True or not, the claims of Iranian support are now held up as gospel by Sunni tribal figures in northern Yemen, where fears are rising of a proxy conflict between Iran and Saudi Arabia. One prominent Sunni tribal leader in northern Jawf Province, Abdullah al-Jumaili, said: “We don’t even call them the ‘Houthis’ anymore. We refer to them as ‘the followers of Iran.’ ”
Weapons aside, Iran is offering financial help, training and encouragement to a number of groups that protested against Mr. Saleh’s rule in the past year, according to Yemeni political leaders, diplomats and tribal figures.
“We have been treated unjustly by Saudi Arabia, and we do not mind taking help from Iran, which has been sympathetic to our cause,” Sultan al-Samie, a prominent tribal figure and militia leader in the central city of Taiz, said in a telephone interview. Mr. Samie said that he traveled to Iran to attend an all-expenses-paid conference last fall, along with scores of other protesters, but he denied widespread reports in Yemen that he has accepted Iranian payments.
Iran appears to be playing its hand shrewdly, offering financial help and sympathy but insisting that there are no strings attached, according to Mr. Samie and others. That is an important distinction in an area where Saudi Arabia is widely perceived to have used cash to manipulate Yemeni political and religious currents. Iran also recently added a daily Yemen program to its Arabic-language channel, Al Aalem, that is now popular across Yemen for its anti-Saleh slant. The channel is also viscerally anti-American, like all Iranian official media.
There also appears to be increased Iranian influence among Yemeni activists, especially those not affiliated with the Islamist party Islah, and even more so among supporters of the southern separatists movement, known as the Herak.

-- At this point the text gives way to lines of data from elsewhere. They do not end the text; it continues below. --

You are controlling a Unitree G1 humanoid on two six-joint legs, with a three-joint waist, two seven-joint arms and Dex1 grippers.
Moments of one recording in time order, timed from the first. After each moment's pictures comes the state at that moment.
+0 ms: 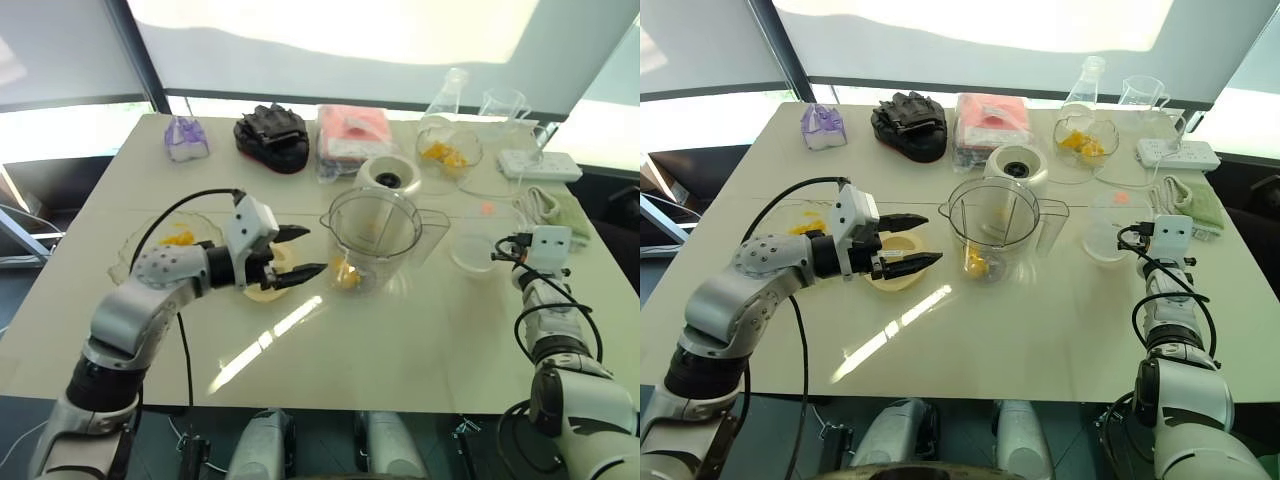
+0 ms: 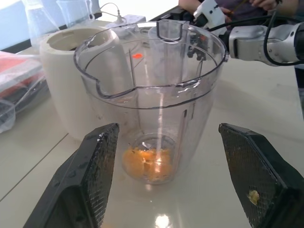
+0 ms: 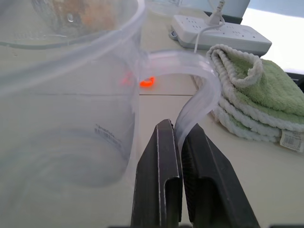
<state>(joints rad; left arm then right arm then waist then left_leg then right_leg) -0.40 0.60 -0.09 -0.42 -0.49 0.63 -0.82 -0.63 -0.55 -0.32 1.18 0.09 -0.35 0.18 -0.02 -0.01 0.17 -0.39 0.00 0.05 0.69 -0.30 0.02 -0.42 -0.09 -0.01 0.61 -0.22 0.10</state>
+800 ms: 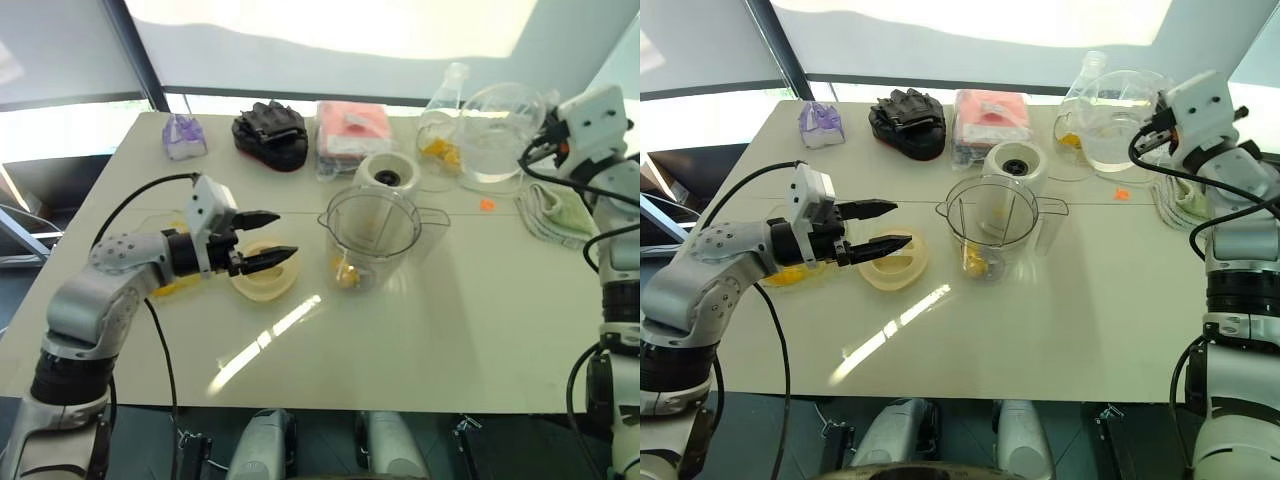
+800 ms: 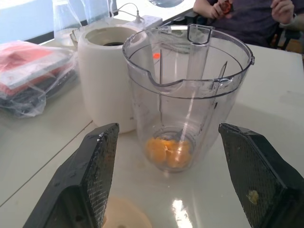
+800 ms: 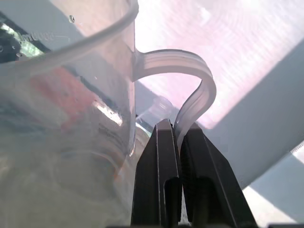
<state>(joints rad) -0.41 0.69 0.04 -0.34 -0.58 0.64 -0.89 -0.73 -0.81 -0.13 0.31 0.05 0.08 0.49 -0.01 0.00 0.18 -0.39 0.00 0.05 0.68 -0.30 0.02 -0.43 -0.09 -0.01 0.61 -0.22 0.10</state>
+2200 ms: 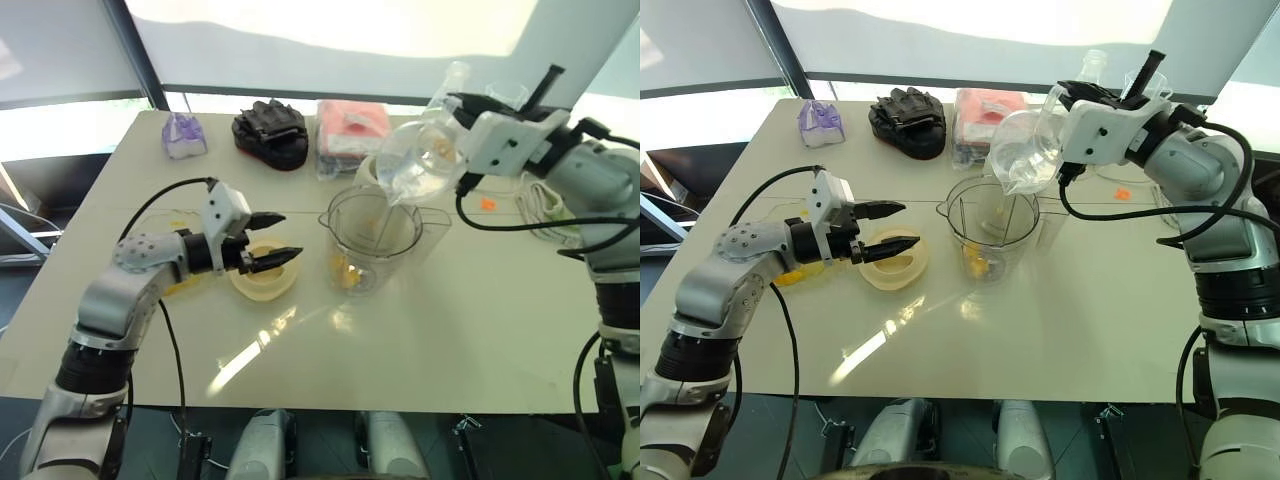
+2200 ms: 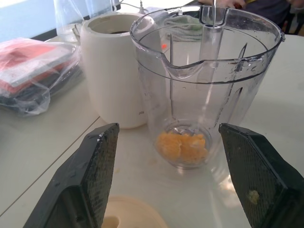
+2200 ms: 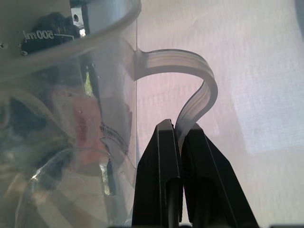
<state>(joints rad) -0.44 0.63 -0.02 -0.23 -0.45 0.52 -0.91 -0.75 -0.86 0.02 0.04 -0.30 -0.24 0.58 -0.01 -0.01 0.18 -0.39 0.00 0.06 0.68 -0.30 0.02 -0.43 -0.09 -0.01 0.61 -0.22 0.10</state>
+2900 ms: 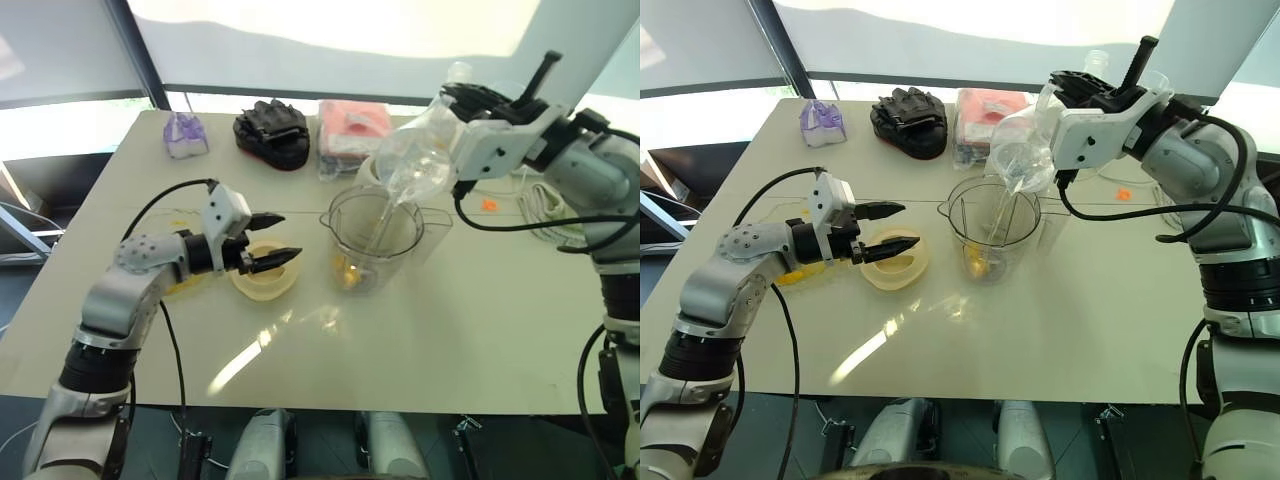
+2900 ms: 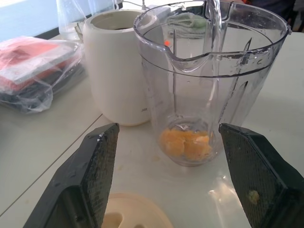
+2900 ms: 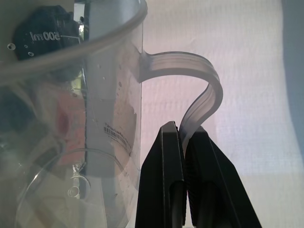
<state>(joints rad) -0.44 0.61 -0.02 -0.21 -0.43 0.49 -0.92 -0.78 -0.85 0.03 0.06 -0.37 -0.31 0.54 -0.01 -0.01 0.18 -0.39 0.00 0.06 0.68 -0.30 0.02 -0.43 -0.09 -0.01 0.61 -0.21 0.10</state>
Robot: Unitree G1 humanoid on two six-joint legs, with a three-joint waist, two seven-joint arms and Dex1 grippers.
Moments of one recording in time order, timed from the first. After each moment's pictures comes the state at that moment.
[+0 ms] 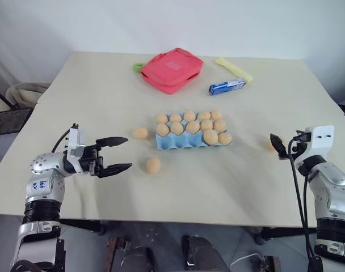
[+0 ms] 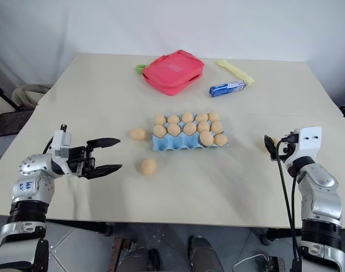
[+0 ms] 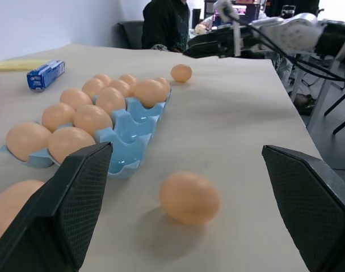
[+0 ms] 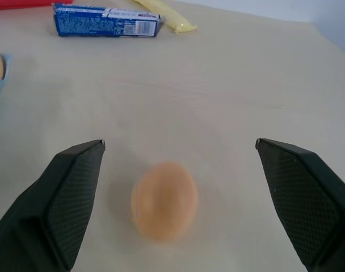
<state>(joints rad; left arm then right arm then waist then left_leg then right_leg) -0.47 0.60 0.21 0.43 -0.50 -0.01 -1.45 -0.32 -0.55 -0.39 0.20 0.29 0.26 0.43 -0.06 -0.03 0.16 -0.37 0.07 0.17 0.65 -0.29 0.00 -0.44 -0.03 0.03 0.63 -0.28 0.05</state>
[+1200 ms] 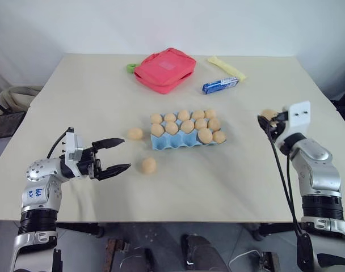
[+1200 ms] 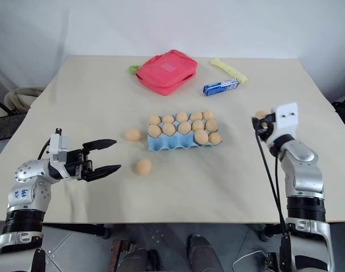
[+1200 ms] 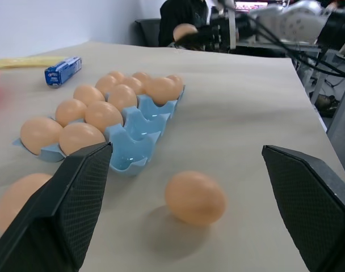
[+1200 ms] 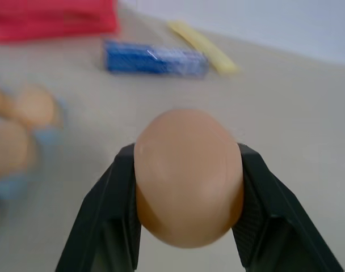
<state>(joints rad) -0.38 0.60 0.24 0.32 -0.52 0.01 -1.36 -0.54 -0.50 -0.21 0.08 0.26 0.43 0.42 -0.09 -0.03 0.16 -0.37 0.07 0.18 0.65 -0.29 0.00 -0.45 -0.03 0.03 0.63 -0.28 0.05</state>
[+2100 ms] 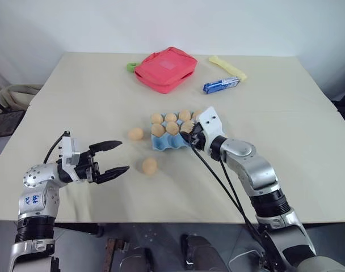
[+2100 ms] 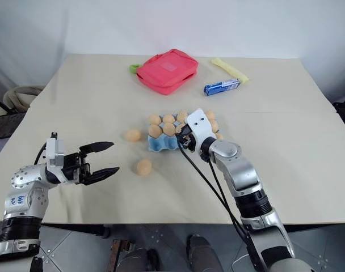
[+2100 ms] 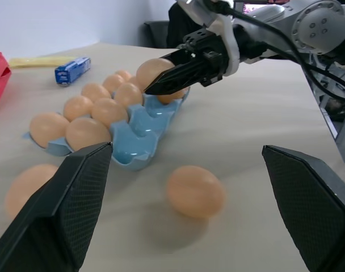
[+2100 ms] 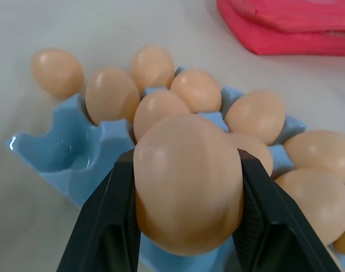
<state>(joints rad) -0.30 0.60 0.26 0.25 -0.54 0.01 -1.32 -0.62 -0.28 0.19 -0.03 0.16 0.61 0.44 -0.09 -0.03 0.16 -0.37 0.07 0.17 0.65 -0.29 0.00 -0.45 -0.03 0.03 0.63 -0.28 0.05</state>
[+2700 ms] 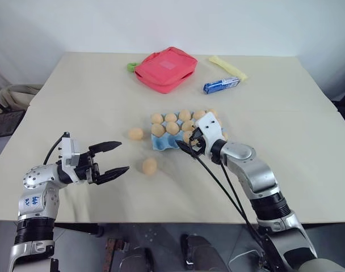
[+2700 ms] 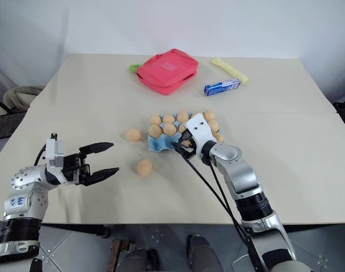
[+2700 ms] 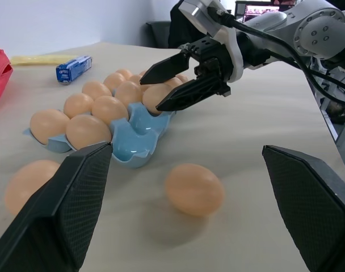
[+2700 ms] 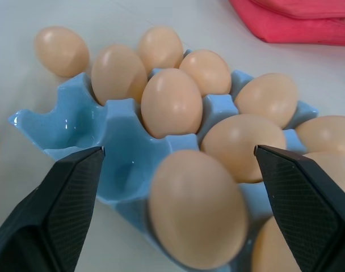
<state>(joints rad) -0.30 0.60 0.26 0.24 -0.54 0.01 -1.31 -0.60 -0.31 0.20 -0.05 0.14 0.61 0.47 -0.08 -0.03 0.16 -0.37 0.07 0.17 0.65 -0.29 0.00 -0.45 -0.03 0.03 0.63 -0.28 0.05</state>
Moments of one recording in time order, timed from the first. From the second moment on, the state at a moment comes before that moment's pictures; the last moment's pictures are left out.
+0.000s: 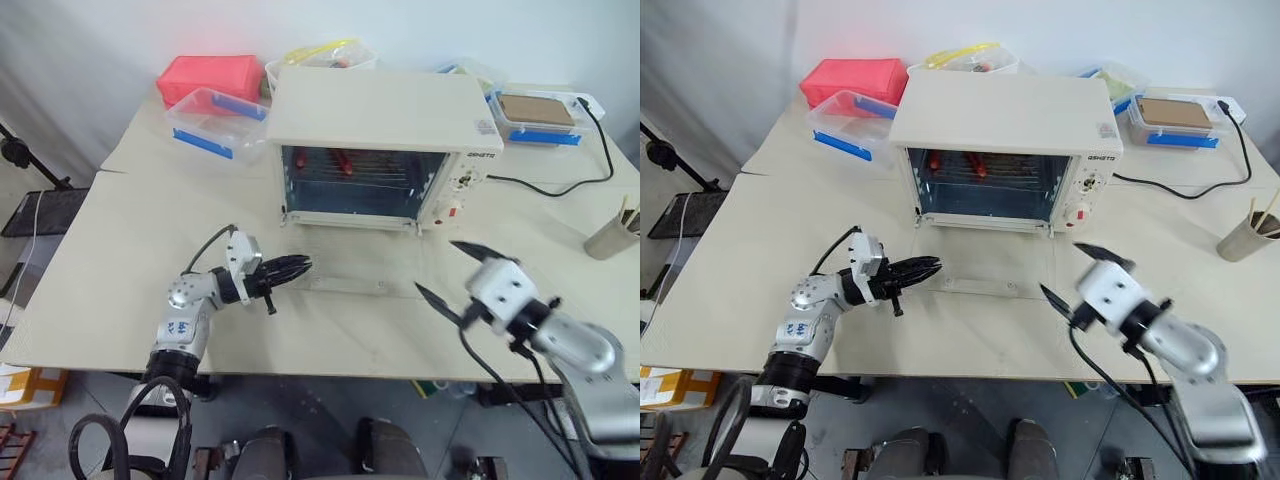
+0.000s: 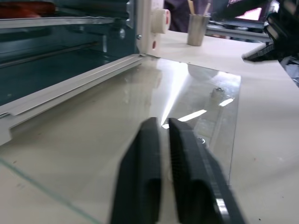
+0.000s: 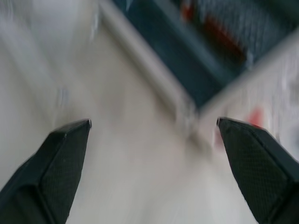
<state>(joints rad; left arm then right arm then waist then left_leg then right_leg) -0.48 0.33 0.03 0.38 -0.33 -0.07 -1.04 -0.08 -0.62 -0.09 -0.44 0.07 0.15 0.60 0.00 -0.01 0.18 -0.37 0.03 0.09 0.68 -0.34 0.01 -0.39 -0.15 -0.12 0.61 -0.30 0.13</state>
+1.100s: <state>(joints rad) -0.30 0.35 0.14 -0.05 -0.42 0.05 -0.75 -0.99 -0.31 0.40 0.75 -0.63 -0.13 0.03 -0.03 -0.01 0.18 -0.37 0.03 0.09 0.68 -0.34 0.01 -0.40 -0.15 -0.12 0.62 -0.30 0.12</state>
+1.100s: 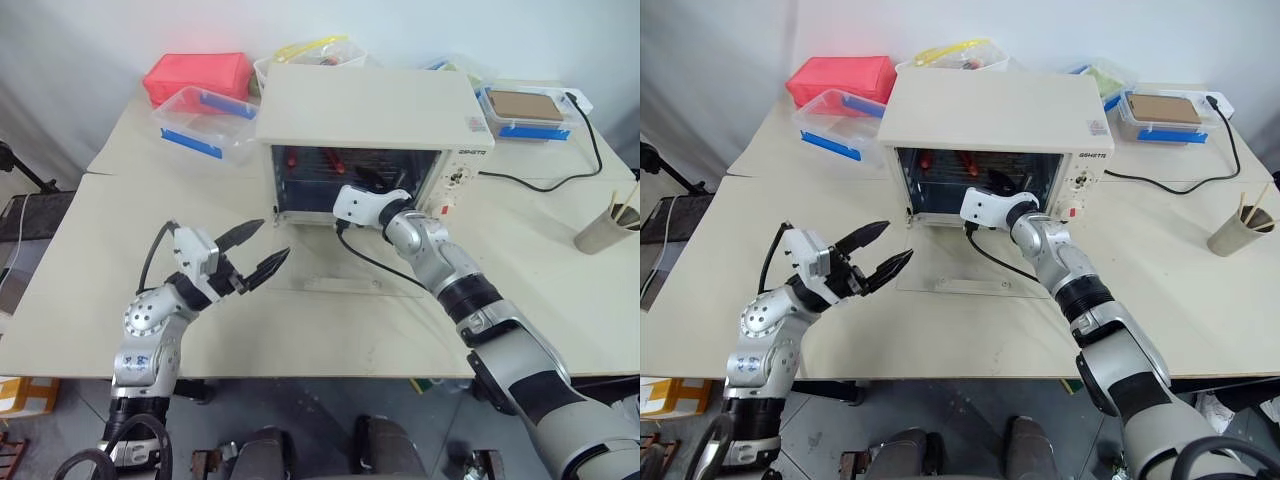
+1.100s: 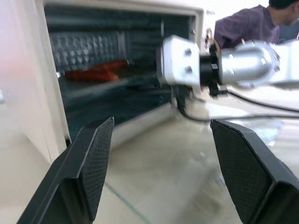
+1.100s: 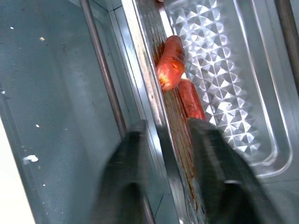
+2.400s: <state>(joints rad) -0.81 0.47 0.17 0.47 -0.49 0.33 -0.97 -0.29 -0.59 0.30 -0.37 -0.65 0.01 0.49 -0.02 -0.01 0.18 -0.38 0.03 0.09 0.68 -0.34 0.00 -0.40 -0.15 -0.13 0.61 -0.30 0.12</state>
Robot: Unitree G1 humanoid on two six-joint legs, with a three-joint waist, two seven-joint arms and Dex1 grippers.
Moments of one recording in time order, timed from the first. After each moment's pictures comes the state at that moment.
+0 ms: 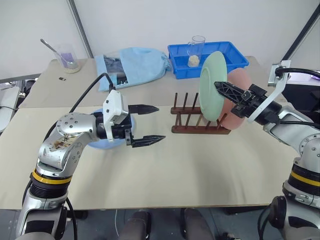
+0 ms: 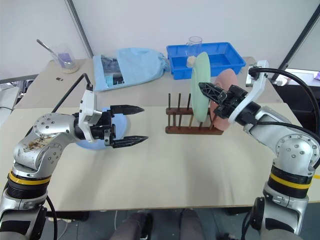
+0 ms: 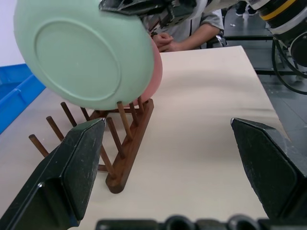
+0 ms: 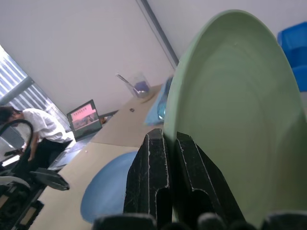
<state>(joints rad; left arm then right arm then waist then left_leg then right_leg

A large contingent of Yemenis attended two conferences in Tehran in September and January intended to link Iran with protesters affiliated with the Arab Spring movements. “We need another force today to make balance and I think that force is Iran,” said Aad Qaid, a 28-year-old activist who supports the southern secessionist movement and attended the January conference. “Iran supports the Houthis and Herak.”